Um dia desses, após assistirmos um filme em vídeo na casa deles, tive uma idéia brilhante. Iria aproveitar nossa mútua atração por bons filmes para tentar abrir os olhos do Dudu por vias indiretas. Quando o filme acabou, perguntei a eles:

- Vocês, por acaso, já assistiram As pontes de Madison?

- Não, respondeu a Laurinha. Acho que não, disse o Dudu.

- Mas vocês não podem deixar de ver esse filme. É um drama fantástico, (e aí eu joguei o meu veneno) o filme é a sua cara, Laurinha!

Bem, se você leitor já assistiu ao filme acima, sabe muito bem porquê eu recomendei-o ao casal com aquele estratégico comentário, mas se ainda não viu, a sugestão serve para você também (mesmo que você não se identifique com a Laurinha ou com o Dudu).

Pois o casal, passados uns dias, pegou a fita. Depois, quando me encontraram, o Dudu só teve elogios para o filme. Já a Laurinha, “vestiu a carapuça”, e pelos olhares que trocamos ela percebeu que eu sabia de algo e eu percebi que ela percebeu que eu sabia de algo. Daquele dia em diante, ela passou a me evitar, até que .... .

Estava eu sozinho em casa quando, lá pelas 9:00 hs da noite tocam a campainha. Pelo olho mágico eu vi que era ela. Abri.

- Eu andei chorando, disse ela.

- Eu percebi.

- Eu percebi que você percebeu.

- Eu percebi que você percebeu que eu percebi.

Após este significativo diálogo inicial ela se abriu comigo. O “Ricardão” a havia abandonado e ela precisava desabafar com alguém. Como eu era o único que sabia da coisa, foi a mim que ela procurou.

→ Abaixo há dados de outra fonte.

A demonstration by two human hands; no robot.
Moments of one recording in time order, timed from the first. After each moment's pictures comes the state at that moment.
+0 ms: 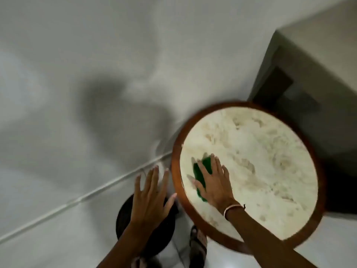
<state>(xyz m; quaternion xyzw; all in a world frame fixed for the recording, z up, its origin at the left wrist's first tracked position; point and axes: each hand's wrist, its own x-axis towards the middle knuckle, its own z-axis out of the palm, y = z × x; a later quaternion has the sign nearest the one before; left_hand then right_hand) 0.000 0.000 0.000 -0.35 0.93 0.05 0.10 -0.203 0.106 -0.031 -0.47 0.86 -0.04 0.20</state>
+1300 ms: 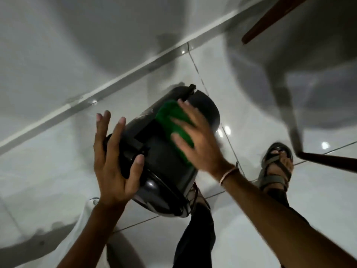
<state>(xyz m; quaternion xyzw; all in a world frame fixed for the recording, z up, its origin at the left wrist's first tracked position) 0.333 -0.061 -0.304 -0.45 0.82 0.29 -0.19 0.144 0.010 -0.384 -0.51 0.71 -0.37 0.33</state>
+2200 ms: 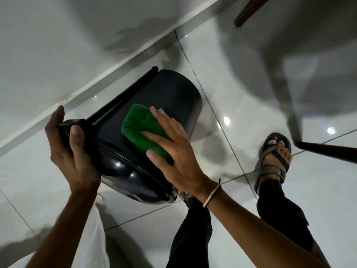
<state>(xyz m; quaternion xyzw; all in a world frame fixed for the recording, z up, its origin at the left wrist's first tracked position) 0.342 -0.095 -0.318 -0.59 0.69 0.32 -0.28 0.183 0.030 -0.360 -0.44 0.63 -0.50 0.40</state>
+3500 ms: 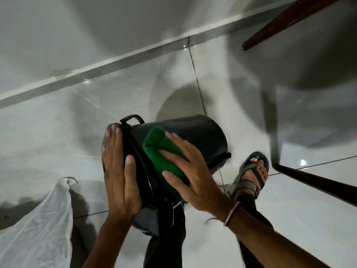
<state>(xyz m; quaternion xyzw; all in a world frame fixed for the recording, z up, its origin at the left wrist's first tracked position) 0.303 0.029 -0.304 -0.63 0.66 0.37 -0.17 0.139 0.090 -0.332 -0.56 0.62 -0.32 0.45</state>
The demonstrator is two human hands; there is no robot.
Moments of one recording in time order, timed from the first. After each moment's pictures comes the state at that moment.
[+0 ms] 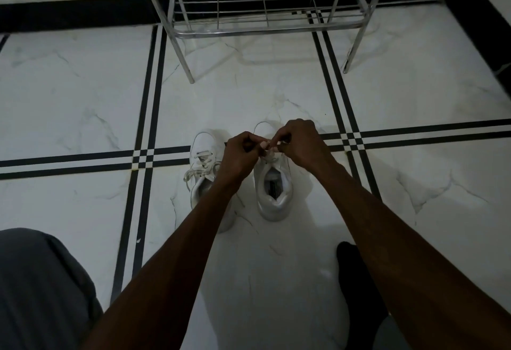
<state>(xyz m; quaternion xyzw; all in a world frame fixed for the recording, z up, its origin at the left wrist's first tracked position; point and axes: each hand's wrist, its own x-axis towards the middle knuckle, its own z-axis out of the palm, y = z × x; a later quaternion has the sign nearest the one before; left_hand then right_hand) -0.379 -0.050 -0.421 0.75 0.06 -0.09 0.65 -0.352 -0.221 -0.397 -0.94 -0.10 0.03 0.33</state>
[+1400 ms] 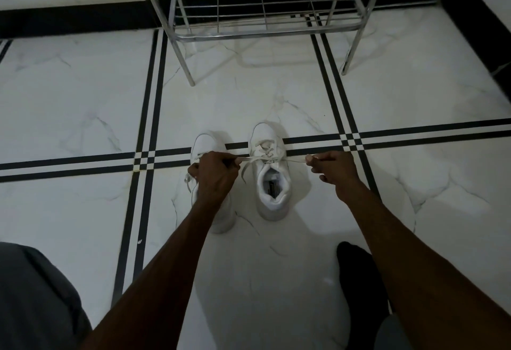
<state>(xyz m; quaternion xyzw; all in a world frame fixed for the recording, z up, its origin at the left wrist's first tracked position) -0.403 -0.008 -0.427 0.92 0.13 -0.01 0.36 -0.403 -0.278 -0.428 -0.74 0.29 0.12 0.59</state>
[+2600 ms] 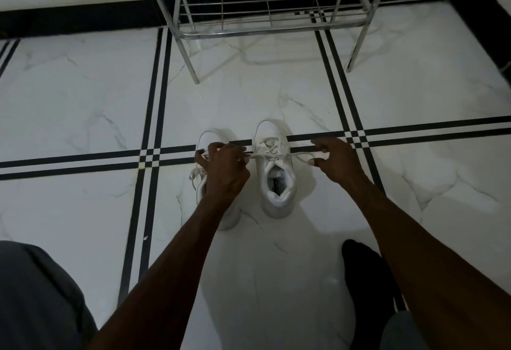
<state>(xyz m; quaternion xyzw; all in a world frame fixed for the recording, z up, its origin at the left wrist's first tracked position) -0.408 -0.020 -0.422 0.97 0.04 0.00 0.22 -0.393 -0.280 -0.427 -0.92 0.05 0.07 0.39</state>
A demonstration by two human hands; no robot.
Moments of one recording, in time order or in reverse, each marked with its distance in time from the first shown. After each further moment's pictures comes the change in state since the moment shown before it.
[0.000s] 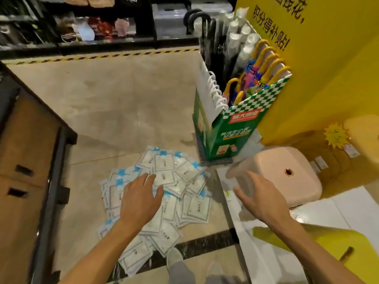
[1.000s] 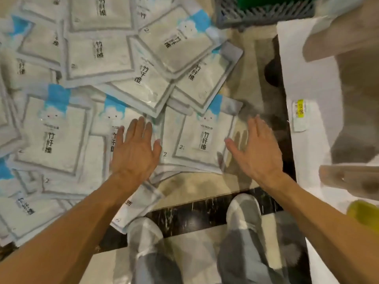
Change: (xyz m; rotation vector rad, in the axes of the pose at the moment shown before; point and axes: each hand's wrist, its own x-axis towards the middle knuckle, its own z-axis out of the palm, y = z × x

Vendo-a naquele estado, ofereci-lhe um vinhozinho e coloquei um bom CD a meia altura. Ela sentou-se próximo a mim e eu dei-lhe meu ombro. Enquanto ela chorava eu enxugava, com as costas da mão, as lágrimas mornas que escorriam de seus lindos olhinhos azuis, e deslizava meus dedos “por baixo dos caracóis dos seus cabelos” cheirosos, macios e encaracolados. Foi nesse momento que tomei uma importante e definitiva decisão: não contaria nada ao Dudu, afinal, ele certamente sofreria muito, coitado, e além do mais, já bastava o sofrimento de ser torcedor do Fluminense, e eu, sem sombra de dúvida, não saberia consolá-lo com a competência com que daquele dia em diante tenho, regularmente, consolado a Laurinha!